| WORK REQUIRED |
Where a line in the listing below holds "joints", add it to the tally, and reply with that tally alone.

──────────

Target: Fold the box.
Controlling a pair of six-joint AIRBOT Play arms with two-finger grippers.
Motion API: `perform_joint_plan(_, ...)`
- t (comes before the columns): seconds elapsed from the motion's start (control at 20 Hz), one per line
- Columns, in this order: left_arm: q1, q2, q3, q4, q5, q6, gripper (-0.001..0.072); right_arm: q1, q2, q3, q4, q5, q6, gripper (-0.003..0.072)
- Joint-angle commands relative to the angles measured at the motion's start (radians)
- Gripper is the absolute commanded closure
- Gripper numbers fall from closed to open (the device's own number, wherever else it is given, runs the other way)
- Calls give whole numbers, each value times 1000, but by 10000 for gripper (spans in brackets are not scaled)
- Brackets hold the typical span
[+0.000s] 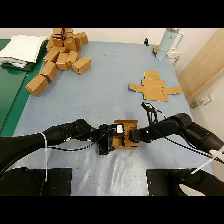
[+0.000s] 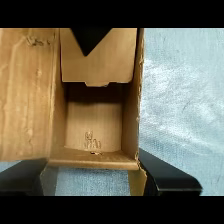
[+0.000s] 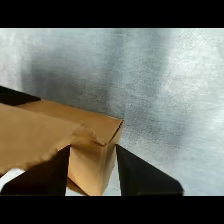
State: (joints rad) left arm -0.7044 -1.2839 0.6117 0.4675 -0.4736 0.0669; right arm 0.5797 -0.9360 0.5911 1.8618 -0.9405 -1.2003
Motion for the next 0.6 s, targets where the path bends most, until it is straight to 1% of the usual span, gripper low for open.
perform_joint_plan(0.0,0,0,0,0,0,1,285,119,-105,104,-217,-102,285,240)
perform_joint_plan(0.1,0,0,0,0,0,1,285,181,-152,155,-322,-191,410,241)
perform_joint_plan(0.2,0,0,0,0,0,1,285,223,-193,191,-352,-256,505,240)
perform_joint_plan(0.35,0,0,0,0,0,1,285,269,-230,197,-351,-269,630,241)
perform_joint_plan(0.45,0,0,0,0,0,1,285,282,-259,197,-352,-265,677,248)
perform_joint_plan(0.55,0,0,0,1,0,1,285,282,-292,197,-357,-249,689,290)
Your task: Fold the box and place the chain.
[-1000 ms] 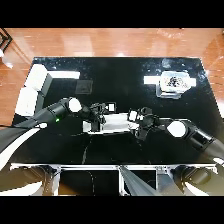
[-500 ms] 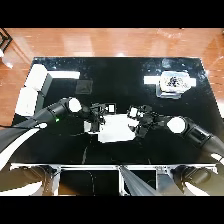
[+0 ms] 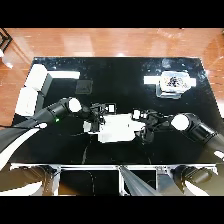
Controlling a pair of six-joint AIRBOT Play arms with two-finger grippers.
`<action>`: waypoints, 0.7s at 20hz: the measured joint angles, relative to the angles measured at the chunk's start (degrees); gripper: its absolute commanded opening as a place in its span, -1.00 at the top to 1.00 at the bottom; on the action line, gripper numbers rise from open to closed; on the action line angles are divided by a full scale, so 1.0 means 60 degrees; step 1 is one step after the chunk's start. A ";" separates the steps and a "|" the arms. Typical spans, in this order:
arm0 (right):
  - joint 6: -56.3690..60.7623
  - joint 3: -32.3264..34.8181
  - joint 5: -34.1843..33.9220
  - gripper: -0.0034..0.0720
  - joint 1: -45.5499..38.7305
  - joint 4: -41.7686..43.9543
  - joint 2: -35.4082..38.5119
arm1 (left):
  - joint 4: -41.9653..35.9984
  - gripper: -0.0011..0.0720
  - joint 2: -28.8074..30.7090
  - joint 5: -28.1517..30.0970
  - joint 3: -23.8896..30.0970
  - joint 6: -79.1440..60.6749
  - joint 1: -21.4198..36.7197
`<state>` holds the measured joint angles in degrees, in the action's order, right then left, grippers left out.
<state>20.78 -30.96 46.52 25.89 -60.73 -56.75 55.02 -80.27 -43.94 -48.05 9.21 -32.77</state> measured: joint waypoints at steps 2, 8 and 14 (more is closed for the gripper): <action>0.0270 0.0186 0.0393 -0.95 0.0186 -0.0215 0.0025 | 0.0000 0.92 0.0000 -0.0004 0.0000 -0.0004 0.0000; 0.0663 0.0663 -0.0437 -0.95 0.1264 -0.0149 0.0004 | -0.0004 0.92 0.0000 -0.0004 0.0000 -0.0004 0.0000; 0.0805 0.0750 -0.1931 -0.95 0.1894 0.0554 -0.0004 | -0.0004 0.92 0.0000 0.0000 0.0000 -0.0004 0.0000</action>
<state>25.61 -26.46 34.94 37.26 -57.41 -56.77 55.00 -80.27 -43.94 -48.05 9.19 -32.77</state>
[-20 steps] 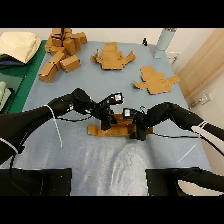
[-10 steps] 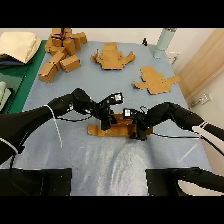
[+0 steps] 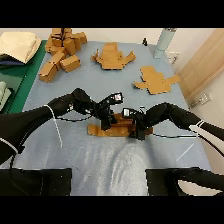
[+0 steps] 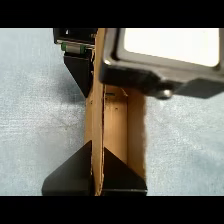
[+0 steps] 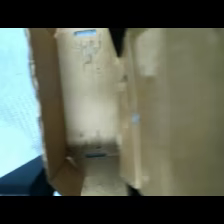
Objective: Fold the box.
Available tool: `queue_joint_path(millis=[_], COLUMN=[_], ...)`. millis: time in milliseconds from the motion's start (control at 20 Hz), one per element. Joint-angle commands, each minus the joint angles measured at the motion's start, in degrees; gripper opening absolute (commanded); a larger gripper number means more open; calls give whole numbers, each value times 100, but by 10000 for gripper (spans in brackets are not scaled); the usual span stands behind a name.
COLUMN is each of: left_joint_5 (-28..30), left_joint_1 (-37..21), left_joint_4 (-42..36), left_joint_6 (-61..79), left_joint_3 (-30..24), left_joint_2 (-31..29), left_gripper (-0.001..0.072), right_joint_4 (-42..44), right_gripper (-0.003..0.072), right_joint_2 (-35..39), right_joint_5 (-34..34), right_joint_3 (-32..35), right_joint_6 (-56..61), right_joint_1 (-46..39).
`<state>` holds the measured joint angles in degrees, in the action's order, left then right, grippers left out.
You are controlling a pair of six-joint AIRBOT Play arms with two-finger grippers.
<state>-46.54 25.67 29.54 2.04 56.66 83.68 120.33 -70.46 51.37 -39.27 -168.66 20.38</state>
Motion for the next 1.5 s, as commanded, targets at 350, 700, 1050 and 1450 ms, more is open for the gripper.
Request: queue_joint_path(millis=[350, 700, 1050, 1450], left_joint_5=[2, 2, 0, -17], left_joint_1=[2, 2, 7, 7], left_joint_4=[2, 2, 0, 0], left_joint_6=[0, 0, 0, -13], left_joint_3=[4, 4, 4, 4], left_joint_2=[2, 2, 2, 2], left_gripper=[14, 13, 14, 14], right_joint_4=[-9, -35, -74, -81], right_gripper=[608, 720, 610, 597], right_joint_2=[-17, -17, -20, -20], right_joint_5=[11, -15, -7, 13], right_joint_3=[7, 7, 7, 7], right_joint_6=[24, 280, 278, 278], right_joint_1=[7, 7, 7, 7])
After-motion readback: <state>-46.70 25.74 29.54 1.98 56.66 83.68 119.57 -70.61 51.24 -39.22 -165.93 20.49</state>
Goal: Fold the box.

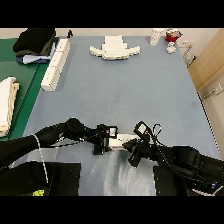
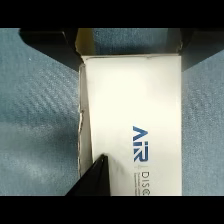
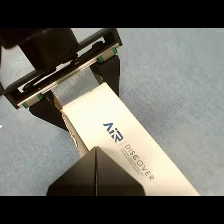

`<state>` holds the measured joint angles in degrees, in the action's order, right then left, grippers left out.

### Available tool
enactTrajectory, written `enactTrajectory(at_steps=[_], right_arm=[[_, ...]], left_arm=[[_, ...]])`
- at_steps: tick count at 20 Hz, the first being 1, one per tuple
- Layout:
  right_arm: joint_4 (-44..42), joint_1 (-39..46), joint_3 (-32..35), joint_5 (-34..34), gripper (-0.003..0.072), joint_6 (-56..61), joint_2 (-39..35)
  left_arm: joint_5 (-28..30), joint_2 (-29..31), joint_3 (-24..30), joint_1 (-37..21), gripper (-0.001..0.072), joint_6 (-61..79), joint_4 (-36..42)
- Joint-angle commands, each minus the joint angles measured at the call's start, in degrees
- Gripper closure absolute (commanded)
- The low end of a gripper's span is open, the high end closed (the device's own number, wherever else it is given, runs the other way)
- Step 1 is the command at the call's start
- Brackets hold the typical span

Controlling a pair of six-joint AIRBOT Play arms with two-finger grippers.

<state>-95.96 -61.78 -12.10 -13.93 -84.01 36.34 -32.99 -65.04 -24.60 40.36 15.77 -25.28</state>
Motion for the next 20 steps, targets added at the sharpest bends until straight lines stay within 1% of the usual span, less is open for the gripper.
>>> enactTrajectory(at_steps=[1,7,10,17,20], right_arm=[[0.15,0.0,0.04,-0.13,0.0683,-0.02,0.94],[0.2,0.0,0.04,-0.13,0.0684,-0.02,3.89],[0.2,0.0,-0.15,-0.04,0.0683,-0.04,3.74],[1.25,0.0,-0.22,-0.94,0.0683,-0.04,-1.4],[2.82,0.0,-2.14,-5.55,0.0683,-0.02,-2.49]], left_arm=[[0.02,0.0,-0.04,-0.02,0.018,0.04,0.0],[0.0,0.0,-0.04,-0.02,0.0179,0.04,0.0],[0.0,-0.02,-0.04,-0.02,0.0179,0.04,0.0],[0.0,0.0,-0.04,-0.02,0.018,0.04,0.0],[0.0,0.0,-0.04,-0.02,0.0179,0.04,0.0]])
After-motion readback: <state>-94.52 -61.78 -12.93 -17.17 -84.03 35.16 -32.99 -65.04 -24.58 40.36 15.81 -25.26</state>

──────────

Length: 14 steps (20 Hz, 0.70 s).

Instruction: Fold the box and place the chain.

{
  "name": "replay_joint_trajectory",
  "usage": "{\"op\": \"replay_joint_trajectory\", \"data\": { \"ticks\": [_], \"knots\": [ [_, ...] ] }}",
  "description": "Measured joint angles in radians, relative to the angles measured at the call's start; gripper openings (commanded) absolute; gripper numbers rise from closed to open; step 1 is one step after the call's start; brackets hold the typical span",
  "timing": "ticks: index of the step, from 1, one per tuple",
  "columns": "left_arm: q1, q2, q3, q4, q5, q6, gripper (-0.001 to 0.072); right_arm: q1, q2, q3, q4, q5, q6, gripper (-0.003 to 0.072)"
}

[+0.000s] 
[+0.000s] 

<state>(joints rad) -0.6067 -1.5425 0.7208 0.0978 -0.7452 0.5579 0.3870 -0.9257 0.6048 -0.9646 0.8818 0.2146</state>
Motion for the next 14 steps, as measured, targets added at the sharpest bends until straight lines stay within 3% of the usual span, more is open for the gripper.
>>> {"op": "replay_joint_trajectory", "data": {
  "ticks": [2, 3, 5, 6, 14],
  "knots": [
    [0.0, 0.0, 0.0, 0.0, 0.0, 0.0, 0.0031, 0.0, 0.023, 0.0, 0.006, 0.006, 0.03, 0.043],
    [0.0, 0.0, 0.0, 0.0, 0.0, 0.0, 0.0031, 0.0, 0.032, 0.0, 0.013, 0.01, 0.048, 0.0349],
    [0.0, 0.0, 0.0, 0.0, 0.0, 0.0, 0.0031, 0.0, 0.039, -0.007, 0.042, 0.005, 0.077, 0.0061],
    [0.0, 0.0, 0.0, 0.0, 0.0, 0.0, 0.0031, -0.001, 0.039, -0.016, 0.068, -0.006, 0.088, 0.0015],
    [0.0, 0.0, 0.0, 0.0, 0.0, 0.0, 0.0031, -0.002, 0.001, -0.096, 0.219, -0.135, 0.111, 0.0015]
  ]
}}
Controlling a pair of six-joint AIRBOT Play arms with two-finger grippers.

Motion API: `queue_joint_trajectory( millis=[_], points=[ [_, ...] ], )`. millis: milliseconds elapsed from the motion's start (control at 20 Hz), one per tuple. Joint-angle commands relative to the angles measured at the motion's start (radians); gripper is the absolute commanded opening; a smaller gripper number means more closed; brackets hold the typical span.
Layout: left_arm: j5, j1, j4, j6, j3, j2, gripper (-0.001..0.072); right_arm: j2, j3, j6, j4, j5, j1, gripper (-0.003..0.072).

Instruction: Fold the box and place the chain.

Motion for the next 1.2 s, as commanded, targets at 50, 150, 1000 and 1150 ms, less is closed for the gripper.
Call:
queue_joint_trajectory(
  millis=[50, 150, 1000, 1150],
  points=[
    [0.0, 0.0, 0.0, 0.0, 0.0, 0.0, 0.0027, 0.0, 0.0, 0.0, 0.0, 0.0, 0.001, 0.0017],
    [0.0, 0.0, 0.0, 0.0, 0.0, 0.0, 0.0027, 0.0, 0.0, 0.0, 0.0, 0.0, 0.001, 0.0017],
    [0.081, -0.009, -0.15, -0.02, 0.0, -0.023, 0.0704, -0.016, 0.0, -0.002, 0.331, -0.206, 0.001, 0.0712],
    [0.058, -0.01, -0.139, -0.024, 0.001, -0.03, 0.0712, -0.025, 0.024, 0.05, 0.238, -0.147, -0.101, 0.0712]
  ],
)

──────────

| SOLUTION FOR THIS PROBLEM |
2